>>>>>

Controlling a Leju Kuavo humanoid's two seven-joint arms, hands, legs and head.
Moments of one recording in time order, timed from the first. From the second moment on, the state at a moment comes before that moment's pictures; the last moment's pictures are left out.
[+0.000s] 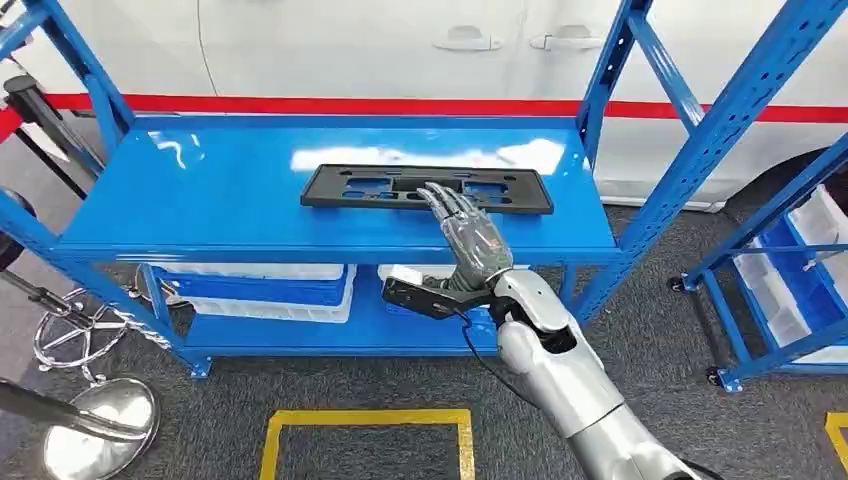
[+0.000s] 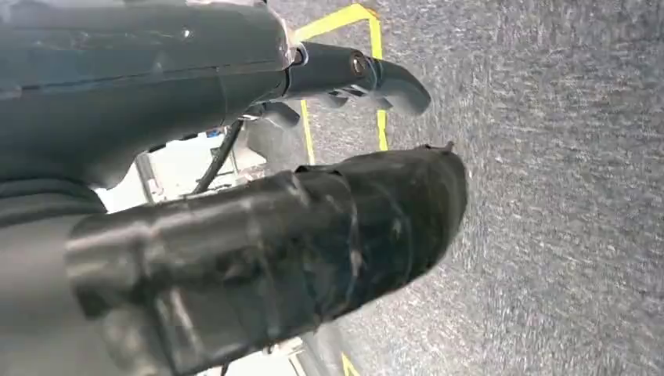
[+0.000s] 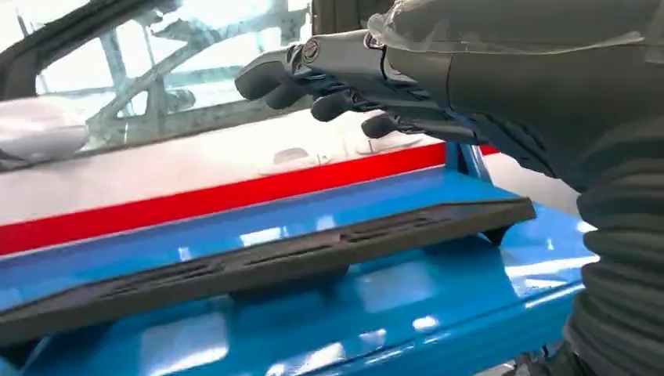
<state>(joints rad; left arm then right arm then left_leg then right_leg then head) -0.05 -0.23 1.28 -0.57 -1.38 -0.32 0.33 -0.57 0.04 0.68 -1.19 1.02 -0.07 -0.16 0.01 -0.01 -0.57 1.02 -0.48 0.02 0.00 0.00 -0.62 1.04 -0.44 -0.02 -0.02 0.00</state>
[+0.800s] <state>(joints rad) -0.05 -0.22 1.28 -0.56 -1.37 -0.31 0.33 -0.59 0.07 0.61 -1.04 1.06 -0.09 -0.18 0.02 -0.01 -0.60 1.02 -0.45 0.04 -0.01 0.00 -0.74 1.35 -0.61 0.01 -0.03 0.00</state>
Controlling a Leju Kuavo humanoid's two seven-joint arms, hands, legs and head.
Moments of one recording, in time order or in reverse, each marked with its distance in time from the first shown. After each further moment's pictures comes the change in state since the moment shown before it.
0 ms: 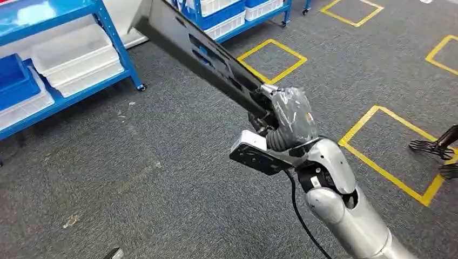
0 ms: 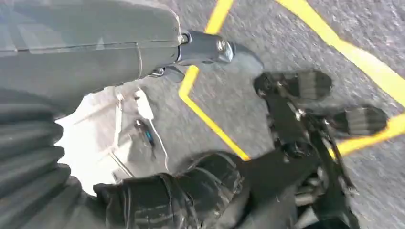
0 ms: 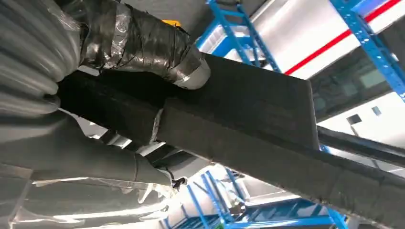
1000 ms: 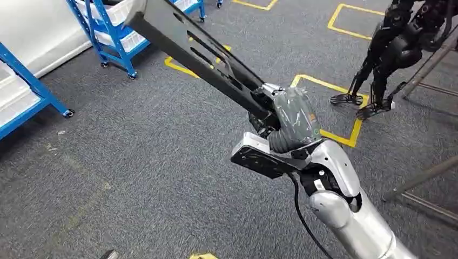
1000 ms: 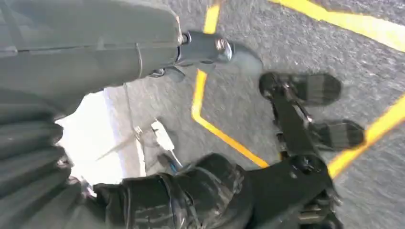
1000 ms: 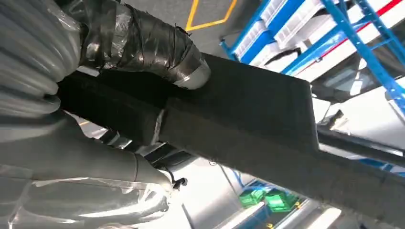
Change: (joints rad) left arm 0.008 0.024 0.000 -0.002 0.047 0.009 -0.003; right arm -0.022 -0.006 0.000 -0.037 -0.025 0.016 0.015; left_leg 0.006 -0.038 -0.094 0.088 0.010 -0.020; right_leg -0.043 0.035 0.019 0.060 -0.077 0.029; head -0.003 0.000
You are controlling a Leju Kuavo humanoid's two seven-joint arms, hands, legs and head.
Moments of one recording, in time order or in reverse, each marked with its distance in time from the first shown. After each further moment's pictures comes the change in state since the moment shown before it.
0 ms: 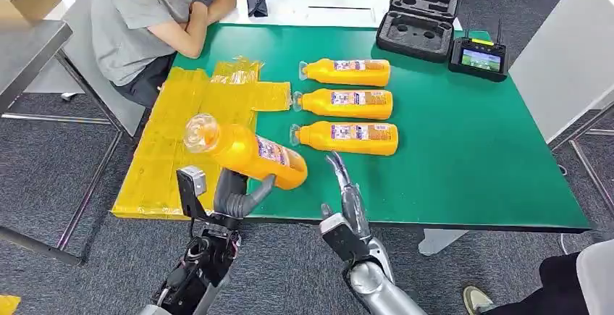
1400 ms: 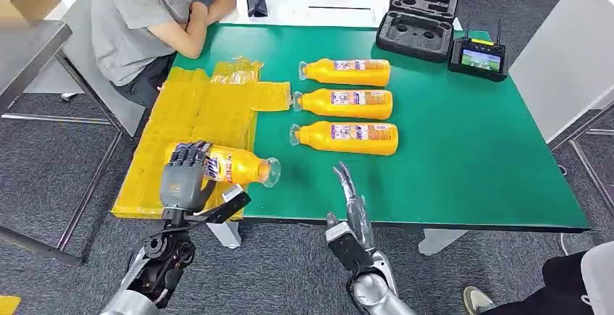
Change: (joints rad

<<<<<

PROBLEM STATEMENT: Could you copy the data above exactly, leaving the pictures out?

TASK RESULT:
Controlling a Leju Kuavo humanoid's two seven-joint arms, hands, legs and head.
Moments of one recording in time order, timed from the first. From the second moment on, the state at a moment comes before that moment's pictures; the last moment's pictures are left out.
[+0.000s] 
[+0.000s] 
[+0.000s] 
<state>(joints rad; left arm then right arm then left_leg then right_leg then head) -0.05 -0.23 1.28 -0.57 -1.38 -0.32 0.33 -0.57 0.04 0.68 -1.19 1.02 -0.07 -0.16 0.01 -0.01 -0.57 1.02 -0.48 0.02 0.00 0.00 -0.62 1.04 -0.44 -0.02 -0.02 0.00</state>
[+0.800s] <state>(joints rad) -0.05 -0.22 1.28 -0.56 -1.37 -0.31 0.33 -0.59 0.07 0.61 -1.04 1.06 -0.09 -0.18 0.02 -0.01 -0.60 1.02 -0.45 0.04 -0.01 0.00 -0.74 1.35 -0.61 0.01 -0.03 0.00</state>
Controlling a Leju Kuavo humanoid's two seven-joint arms, hands, legs and head.
Moments of one recording, in time order or in reverse, each marked with its distance in time from the first shown. After each further moment's pictures comes the change in state since the moment shown before it.
0 ms: 
0 ms: 
0 ms: 
1000 ms: 
1000 ms: 
1000 ms: 
Change: (joints rad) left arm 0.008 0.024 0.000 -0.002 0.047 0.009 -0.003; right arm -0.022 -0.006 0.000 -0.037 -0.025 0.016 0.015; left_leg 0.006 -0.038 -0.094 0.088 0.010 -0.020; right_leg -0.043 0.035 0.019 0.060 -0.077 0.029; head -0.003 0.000
You are controlling a Leju Kuavo humanoid's two seven-joint arms, hands, legs and head.
Moments of one recording, in time order or in reverse, each marked with its distance in time from the first shown. After each further moment's pictures comes the change in state since the moment shown before it.
0 ms: 
1400 ms: 
Change: (joints rad

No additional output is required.